Terkadang mereka pun berperan sebagai asisten pribadi dalam hal `general affair` antar tetangga. Beberapa informasi penting sekitar warga lingkungan setempat akan mudah saya dapatkan jika bertanya padanya. Terutama jika bertanya mengenai harga barang yang di jual di warung-warung atau di pasar, mereka akan memberikan usulan di warung mana atau barang apa yang harganya sedang murah. Sesekali asisten pribadi ini pun berperan sebagai teman curhat yang baik. Ia menjadi pendengar setia untuk semua perkataan saya.

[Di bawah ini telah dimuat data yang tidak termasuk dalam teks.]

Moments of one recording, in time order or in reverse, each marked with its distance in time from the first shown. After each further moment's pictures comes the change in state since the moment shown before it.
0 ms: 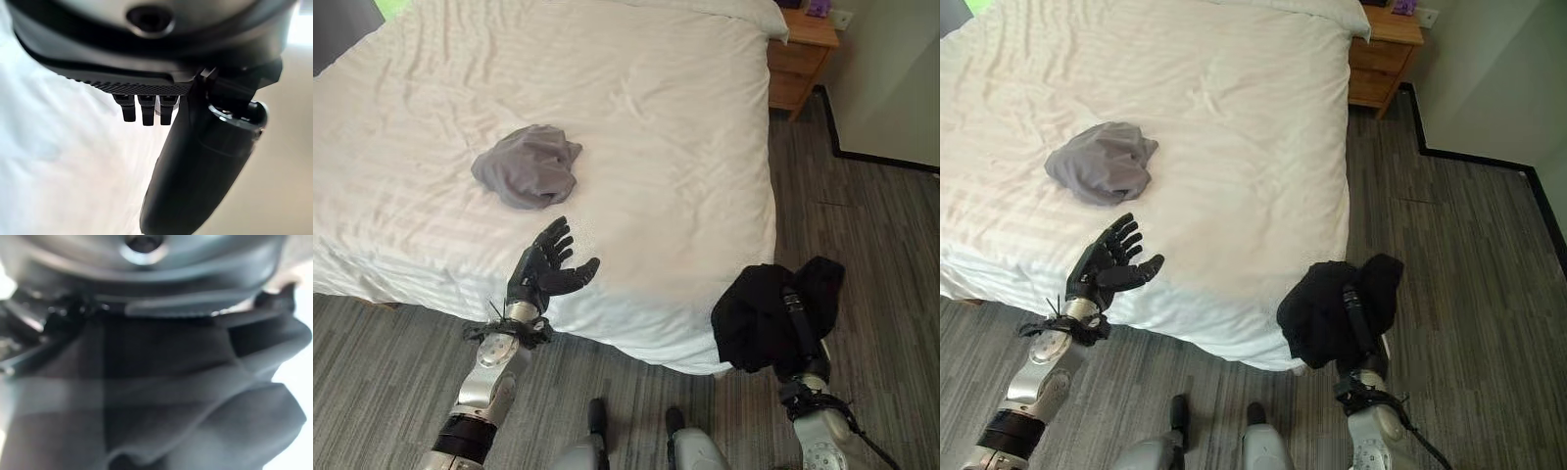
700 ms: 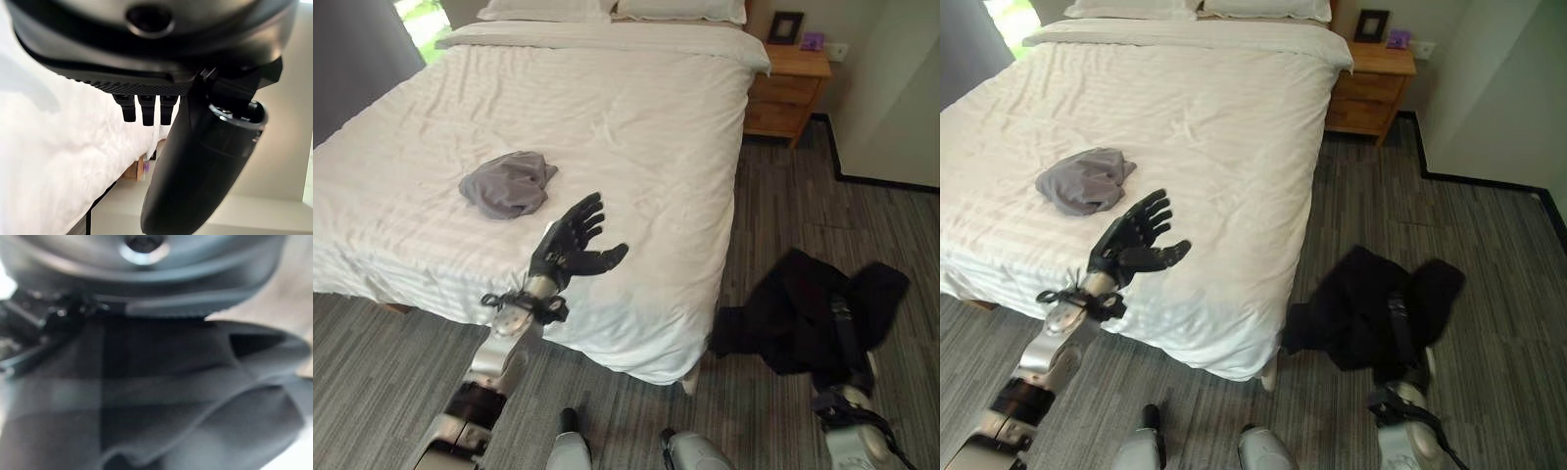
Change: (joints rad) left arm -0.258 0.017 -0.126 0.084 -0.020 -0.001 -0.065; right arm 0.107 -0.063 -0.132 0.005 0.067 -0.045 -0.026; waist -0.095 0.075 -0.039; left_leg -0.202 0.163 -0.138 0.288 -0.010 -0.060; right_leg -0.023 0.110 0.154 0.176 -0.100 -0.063
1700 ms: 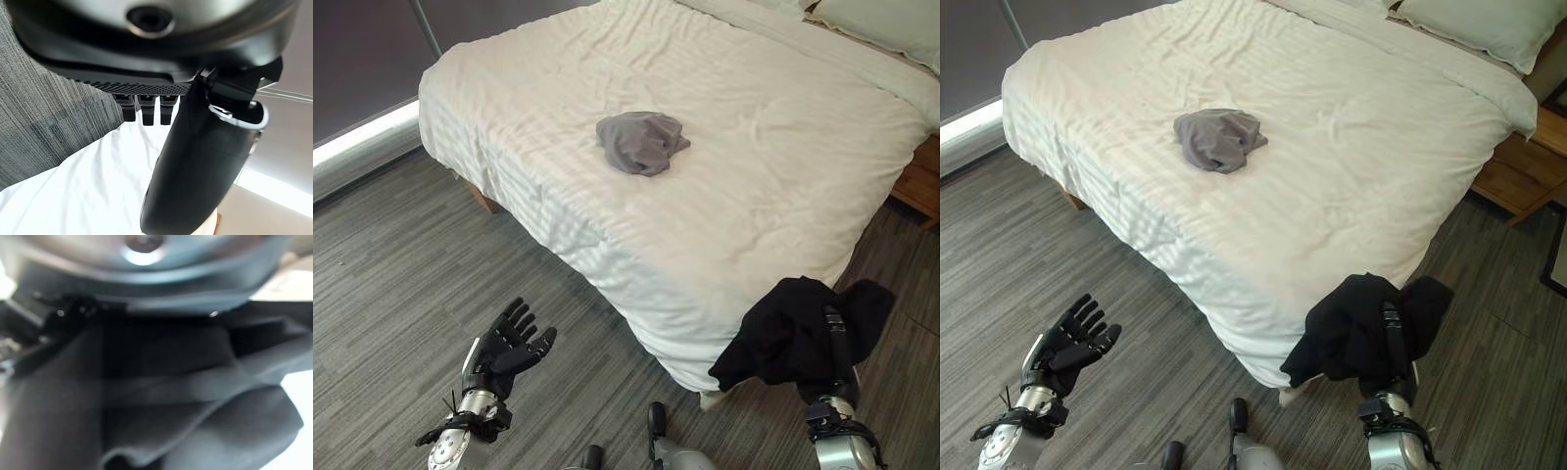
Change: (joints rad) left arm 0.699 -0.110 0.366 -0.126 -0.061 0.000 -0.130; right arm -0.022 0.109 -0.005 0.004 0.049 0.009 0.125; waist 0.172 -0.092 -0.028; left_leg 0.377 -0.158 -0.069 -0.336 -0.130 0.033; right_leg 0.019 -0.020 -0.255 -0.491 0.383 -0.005
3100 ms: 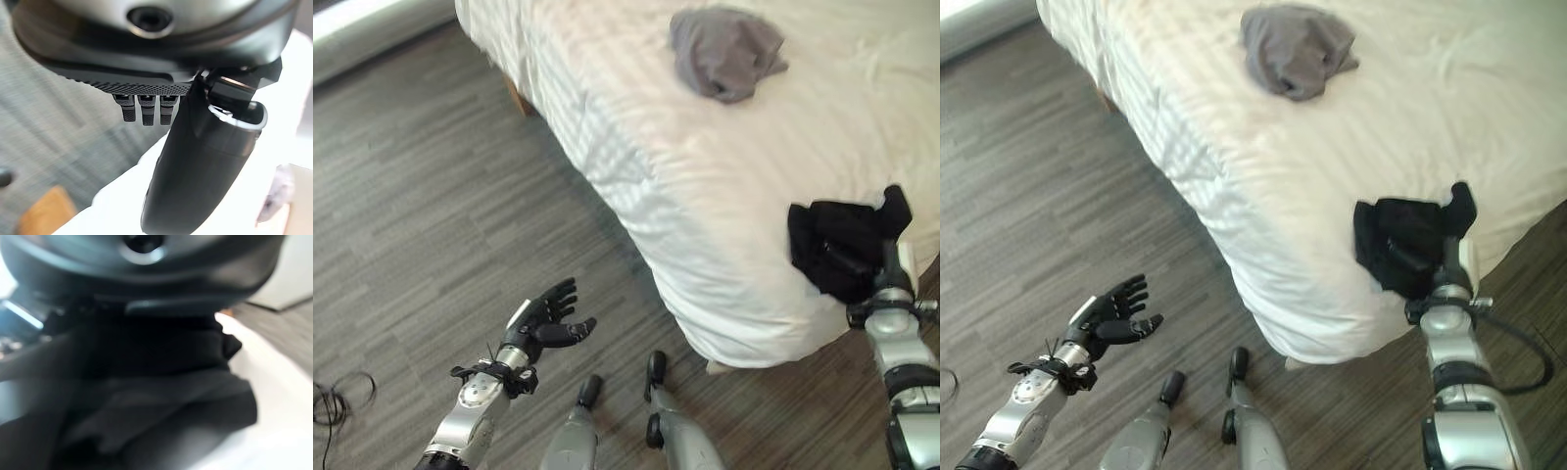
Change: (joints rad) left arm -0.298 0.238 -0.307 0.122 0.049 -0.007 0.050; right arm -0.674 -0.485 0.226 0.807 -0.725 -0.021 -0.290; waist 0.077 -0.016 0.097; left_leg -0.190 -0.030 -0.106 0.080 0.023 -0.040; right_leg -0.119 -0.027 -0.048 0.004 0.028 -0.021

Coba perhatikan alasan kenapa mereka ingin bekerja. Sebagian besar alasannya pasti karena ingin meringankan biaya keluarga di kampung halaman. Mereka dengan sukarela, mengirimkan hasil keringat dan kerja kerasnya setiap bulan untuk keluarga yang sedang menunggu uluran tangan. Entah itu untuk tambahan biaya hidup, biaya sekolah anak-anak atau adik-adiknya, biaya berobat serta beberapa biaya keperluan lainnya yang tak pernah kita ketahui. Secara tidak langsung dari mereka, saya pun belajar mengenai jiwa sosial.

Rasanya, tidak pernah ada keluhan dari bibir mereka ketika upah yang telah dinanti-nanti selama kurang lebih 30 hari, harus dikirimkan pada keluarga di kampung. Mereka justru merasa bangga dan gembira dapat membantu keluarga di kampung dengan uang tersebut.

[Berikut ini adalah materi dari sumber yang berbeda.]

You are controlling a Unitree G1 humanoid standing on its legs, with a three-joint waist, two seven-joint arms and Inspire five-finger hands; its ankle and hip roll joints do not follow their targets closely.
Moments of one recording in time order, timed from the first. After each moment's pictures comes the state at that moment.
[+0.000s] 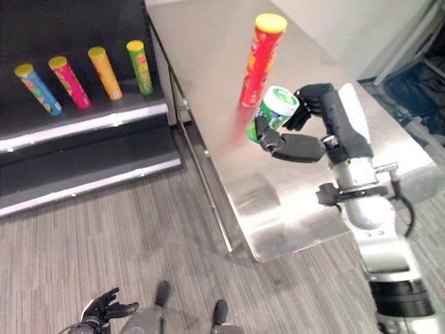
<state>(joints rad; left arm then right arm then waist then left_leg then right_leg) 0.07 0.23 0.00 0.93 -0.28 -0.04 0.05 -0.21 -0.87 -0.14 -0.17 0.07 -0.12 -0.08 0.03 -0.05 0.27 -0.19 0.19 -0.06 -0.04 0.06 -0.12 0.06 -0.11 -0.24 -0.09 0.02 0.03</state>
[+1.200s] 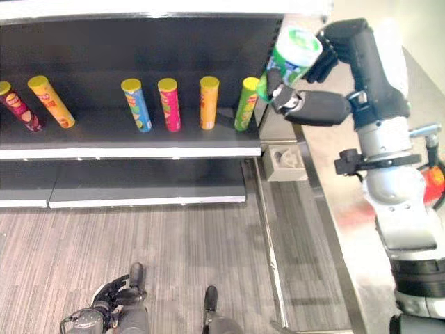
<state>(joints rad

"Ada semacam kebahagiaan yang tak tergambarkan di sini, Bu."

Sambil menunjuk dada, begitu perkataan yang pernah saya dengar dari salah satu asisten pribadi tentang alasan jiwa sosialnya dalam membantu keluarga di kampung.

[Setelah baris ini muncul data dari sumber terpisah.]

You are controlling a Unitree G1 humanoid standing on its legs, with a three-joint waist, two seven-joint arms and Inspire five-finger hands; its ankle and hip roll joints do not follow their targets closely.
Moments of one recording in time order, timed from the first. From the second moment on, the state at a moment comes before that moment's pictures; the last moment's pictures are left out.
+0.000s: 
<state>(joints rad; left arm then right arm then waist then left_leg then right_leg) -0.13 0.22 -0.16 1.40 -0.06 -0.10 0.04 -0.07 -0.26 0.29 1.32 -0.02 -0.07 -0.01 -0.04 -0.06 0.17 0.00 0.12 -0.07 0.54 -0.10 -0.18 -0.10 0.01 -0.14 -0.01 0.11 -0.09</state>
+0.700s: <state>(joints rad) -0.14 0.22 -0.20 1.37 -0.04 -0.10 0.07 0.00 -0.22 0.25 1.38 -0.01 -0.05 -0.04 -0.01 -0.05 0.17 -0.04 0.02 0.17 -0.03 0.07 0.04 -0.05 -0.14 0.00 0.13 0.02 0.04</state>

Menjalankan tugas rutin ibu rumah tangga all in tanpa bantuan asisten pribadi, semakin dapat saya merasakan begitu berjasa dan berharganya tenaga mereka. Saya pernah membaca bahwa salah satu organisasi di Singapura yang bernama Transient Workers Count Too (TWC2), telah memberikan sertifikat penghargaan kepada PRT atau PLRT asli Indonesia yang bernama Sajiem (50 tahun) asal Kranji, Ciputat, Jakarta sebagai ucapan terima kasih karena telah bekerja selama sepuluh tahun pada satu majikan. Ia dipandang telah ikut berjasa untuk kemajuan ekonomi keluarga dan ekonomi Singapura. Membaca berita tersebut membuat saya teranguk-angguk ikut menyetujui.

Memang, kadang kita lupa mereka pun sama, manusia yang perlu dihargai, dihormati dan diperlakukan secara layak. Sudah sepantasnya kita menghargai jerih payah dan keinginannya untuk memberi bantuan pada kita mengerjakan tugas rumah tangga meski tanpa adanya limitasi pekerjaan, waktu kerja yang tidak jelas serta gaji yang kecil.

Kesalahan, kekhilafan dalam pekerjaan yang kadang dilakukan para asisten pribadi ini, tak lebih karena mereka pun sama seperti kita, mahluk ciptaan Allah swt. Bukankah tidak ada manusia yang luput dari kesalahan? Berlapang dada memafkan dan membimbingnya ke arah yang lebih baik merupakan hal yang terbaik. Mereka adalah salah satu amanah yang kelak akan kita pertanggungjawabkan di depan mahkamah Allah swt.

Atas semua jasa dan pengabdian para `asisten pribadi-pegawai rumah tangga` di manapun adanya, saya ucapkan terima kasih disertai penghargaan yang mendalam. Hanya Allah swt yang dapat membalas semua kebaikan yang telah diberikan dengan tulus. Jazaakumullah khairan katsiran.